Impossible d’empêcher son cul de se mettre à bouger tout seul lorsque le groupe démarre son premier titre. Saviours joue très fort -ça on s’en doutait un peu- mais surtout nos quatre barbares ont le chic pour remettre au goût du jour les vieux riffs heavy metal, agrémentés à la sauce punk, mélange casse-gueule sur le papier (et sur les disques, comme on l’a dit). Tempos virils, guitares doublées, soli avec plein de doigts dedans -ça c’est pour le côté metal. Mais c’est joué à la bourrinade échevelée, le batteur est assurément un spécialiste et c’est implacable : à plusieurs reprises on croirait entendre du très vieux Maiden -époque Killers- joué par Motörhead. Quelques rares passages à la double caisse suffisent également à mon bonheur. On est vraiment peu de chose.

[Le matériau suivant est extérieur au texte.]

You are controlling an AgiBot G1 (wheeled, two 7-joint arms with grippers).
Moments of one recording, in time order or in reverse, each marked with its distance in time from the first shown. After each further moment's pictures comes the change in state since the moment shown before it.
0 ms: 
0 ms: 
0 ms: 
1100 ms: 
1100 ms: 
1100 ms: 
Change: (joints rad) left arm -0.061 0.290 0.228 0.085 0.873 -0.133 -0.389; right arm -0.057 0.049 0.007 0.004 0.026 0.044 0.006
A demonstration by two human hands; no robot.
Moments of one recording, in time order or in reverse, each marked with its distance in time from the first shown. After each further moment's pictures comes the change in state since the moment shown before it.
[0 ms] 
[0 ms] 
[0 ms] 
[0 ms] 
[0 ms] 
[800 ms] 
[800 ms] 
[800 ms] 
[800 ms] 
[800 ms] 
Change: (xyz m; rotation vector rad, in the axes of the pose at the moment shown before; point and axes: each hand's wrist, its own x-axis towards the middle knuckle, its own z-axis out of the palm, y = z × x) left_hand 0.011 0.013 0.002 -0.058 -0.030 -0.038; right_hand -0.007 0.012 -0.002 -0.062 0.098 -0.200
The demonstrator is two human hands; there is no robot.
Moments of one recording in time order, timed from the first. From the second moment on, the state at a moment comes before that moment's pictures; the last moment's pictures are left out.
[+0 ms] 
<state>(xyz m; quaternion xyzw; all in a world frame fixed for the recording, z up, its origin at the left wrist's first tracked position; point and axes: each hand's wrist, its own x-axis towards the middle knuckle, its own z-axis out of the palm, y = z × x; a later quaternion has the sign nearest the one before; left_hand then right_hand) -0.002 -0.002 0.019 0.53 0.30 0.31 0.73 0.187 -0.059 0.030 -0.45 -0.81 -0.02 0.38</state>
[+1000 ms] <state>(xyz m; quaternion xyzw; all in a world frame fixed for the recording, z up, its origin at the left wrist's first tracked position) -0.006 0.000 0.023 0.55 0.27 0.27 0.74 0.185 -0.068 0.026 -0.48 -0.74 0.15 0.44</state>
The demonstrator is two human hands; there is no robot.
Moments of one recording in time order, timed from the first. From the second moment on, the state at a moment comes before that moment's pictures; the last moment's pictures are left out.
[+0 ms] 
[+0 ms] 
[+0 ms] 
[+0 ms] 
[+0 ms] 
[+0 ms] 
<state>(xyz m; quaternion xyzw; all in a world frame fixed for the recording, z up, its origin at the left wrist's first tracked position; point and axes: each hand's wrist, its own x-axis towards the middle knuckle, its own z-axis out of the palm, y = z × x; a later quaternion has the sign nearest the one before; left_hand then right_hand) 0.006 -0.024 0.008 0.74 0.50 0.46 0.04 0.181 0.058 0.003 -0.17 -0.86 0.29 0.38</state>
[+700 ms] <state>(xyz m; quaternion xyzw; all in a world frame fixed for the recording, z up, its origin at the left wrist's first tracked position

La sueur coule à flots sur les caisses des guitares, à chaque pause c’est bière pour tout le monde puis c’est le retour du gras et du lourd, du grand jubilatoire. Les quelques personnes du public convaincues par Saviours continuent de se balancer en rythme et à headbanger, un unique moment d’euphorie. Le groupe ose le titre instrumental pour, nous explique le bassiste, lui permettre de reposer sa beautiful voice -c’est vrai qu’il chante n’importe comment- et Saviours repart dans un final incroyable, encore les guitares en doublé, encore ces breaks plus lents pendant lesquels le guitariste de droite puis celui de gauche ont tout loisir de se tricoter une cotte de mailles pour l’hiver prochain. L’équation est toute simple et sans inconnue : Saviours = un vrai groupe de losers magnifiques.






















 Après autant de plaisir furieux, on était honnêtement en droit de se demander si cela n’allait pas être difficile pour Black Cobra de faire impression. C’était bien mal connaître le duo de San Francisco : comparé à Saviours, les deux Black Cobra ont peut être l’air de gamins mais ils vont exécuter un set d’une intensité et d’une violence tout bonnement incroyables.
Le batteur a déjà enlevé son t-shirt et se retrouve torse nu que le concert n’a pas commencé. Il va effectivement faire très chaud : Black Cobra a décidé de rentrer immédiatement dans le vif du sujet et ne voudra jamais en ressortir. Le sludge du groupe prend ses aises hard core, le guitariste aligne des riffs sévèrement monstrueux tandis que le batteur percute en rafales. Il faudra juste un tout petit temps d’adaptation pour se faire au (relatif) dépouillement de la musique de Black Cobra après la luxuriance (assumée) de Saviours : le temps en fait de se rendre compte que l’on est plus là pour rigoler. Saviours donnait complètement envie de bouger alors que Black Cobra méduse tout le monde sur place -bon c’est vrai : il y a des amateurs complètement électrisés qui commencent à s’agiter dans le public mais pas moi- avec sa furie grandissante, impériale mais complètement maîtrisée. Ce n’est pas comme si les deux lâchaient les chiens et attendaient de voir ce qui se passe ensuite : leur effort sera soutenu, s’amplifiera, les parties lentes et (très) lourdes donneront le tournis, les accélérations -dont une intro à la limite du grind- donneront encore plus cette impression de spirale infernale.



















Black Cobra enchaîne, la tonalité générale est à la rapidité, pas de temps à perdre, les quelques rares pauses entre les titres sont comblées par des boucles. Le guitariste ne se réaccorde pas, il a ce son typique et bloqué dans les graves, énorme encore une fois. Finalement, tout au long du set -court mais on s’en contentera vu l’intensité de la chose- c’est la lourdeur oppressante, limite glauque, qui primera mais dans une version maelstrom implacable. Aucune concession aux fioritures ni aux enluminures, une impression assez semblable à celle qu’avait pu me laisser Unsane la première fois que j’avais vu les new-yorkais (aux alentours de l’album Total Destruction) au millénaire précédent. Une très bonne expérience extrême et prenante. Ne ratez pas Black Cobra le jour où le groupe passera près de chez vous.